▶ Brief: In the listing below, the lines from the first through the one with "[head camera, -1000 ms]" are to be copied word for word.

Source data START

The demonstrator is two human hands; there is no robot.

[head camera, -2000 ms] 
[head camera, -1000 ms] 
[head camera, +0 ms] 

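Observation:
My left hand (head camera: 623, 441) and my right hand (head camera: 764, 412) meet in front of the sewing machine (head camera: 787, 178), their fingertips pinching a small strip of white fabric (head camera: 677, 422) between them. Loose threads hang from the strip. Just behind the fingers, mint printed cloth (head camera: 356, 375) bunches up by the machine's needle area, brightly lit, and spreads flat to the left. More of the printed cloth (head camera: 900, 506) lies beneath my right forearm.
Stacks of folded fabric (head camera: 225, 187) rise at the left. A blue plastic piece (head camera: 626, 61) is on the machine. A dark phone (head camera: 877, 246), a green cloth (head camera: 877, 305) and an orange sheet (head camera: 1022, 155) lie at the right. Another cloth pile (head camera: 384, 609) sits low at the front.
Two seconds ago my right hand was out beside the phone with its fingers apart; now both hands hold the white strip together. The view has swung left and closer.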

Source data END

▶ Answer space:
The demonstrator is two human hands; there is no robot.

[head camera, -2000 ms] 
[head camera, -1000 ms] 

No more output is expected.